Однако, несмотря на то, что в этом доме не останется от него даже следа, ему придется в скором времени еще раз наведаться на прежнее место — ради Эмили. «Теперь уже неважно, узнал ли меня кто-нибудь в той передаче: как только обнаружат старухин труп и выяснят, что я уехал, ниточки свяжутся очень быстро — Шарлотта с семьей, Вилма, Лу... Снимки Эмили сегодня заполонили все газеты. А я и не представлял, что у нее пересажено сердце. Если бы она мне шепнула об этом, я бы искренне ей посочувствовал. Но она не захотела... До ужаса жаль, что ее новое сердечко скоро перестанет биться».
Тщательно осмотрев каждый уголок в доме, чтобы среди ненужного хлама случайно не забыть что-нибудь действительно важное, Зак вышел на крыльцо и запер входную дверь.
По пути к машине он еще раз полюбовался цветами, высаженными им вдоль аллейки. Уже через неделю они наберут силу и раскроются. Неожиданно Зак расхохотался. «Было бы у меня лишнее время, выкопал бы их и снова посадил бы хризантемы. Поиздевался бы напоследок над местными доморощенными шпиками».
56
Люк Бирн, общественный защитник Джимми Истона, явился утром в понедельник в тюрьму округа Берген для свидания со своим клиентом. В предыдущую пятницу, после вынесения вердикта Олдричу, судья назначил оглашение приговора Истону на час тридцать пополудни.
— Джимми, давайте еще раз повторим, что мы скажем сегодня в суде, — начал Бирн.
Истон посмотрел на него с кислой миной.
— Ты поступил со мной паршиво! И я буду жаловаться!
Бирн с изумлением уставился на клиента.
— Поступил паршиво? Должно быть, ты шутишь? Тебя взяли в ограбленном тобой же доме с полными карманами камешков. Какой еще защиты ты ждал от меня?

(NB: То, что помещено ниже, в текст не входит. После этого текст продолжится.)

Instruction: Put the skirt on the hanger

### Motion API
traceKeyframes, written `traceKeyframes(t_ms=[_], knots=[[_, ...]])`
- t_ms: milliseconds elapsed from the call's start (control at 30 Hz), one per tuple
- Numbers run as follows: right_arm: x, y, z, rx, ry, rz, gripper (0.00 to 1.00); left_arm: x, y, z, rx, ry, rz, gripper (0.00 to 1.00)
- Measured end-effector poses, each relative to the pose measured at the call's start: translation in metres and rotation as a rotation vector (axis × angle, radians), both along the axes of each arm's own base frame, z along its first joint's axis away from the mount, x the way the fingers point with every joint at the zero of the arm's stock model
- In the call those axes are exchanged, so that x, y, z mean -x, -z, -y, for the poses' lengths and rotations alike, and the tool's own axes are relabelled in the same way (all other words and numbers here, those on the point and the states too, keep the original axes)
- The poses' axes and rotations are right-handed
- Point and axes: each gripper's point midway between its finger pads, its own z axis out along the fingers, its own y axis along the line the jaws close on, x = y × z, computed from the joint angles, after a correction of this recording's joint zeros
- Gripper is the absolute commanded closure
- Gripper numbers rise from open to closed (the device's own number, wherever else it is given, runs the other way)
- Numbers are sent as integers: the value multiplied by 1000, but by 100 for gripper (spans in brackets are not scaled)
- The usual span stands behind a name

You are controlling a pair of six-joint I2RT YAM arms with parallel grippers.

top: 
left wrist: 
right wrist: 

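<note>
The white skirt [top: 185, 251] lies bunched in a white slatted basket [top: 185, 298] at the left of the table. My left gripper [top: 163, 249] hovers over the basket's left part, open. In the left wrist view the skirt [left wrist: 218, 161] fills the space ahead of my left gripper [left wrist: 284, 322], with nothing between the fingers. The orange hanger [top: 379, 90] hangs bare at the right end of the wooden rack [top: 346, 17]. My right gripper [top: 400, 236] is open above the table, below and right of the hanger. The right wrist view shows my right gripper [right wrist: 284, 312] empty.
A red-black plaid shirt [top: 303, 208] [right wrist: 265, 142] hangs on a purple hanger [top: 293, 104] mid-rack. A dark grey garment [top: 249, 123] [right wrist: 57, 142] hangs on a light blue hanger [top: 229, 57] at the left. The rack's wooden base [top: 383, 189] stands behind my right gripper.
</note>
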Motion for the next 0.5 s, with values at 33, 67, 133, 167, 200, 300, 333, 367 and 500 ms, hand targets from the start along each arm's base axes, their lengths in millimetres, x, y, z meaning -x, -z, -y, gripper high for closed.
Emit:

— Я и не прошу полностью снять с меня обвинение! Я о паршивом приговоре, который мне хотят вынести. Четыре года — это многовато. Давай-ка обсуди это с прокуроршей, передай ей, что я согласен на пять лет условно.
— О! Уверен, что Уоллес запрыгает от радости, — хмыкнул Бирн. — Джимми, твоя сделка и выиграла тебе четыре года, иначе ты бы тянул все десять, как положено. Торговаться дальше бесполезно. Они сразу предупредили: четыре года — и точка.
— Только не уверяй меня, что ты, как ни бился, не смог понизить планку. Я был нужен им из-за Олдрича. Если бы ты был понастойчивей, мне бы дали испытательный срок и сегодня я был бы уже на воле!
— Если хочешь, я могу ходатайствовать об условном сроке, но ручаюсь, что судья никогда не назначит его без согласия прокурора. А прокурор — в этом я тоже ручаюсь — не даст своего согласия. Так что, как ни крути, сидеть тебе четыре года.
— А мне плевать, за что ты там ручаешься! — закричал Истон. — Твое дело — сообщить Эмили Уоллес следующее: если не даст мне желаемое, то пусть не рассчитывает, что все и дальше будут перед ней расшаркиваться. Все узнают, какой она специалист! Всем растрезвоню о том, что приберег про запас!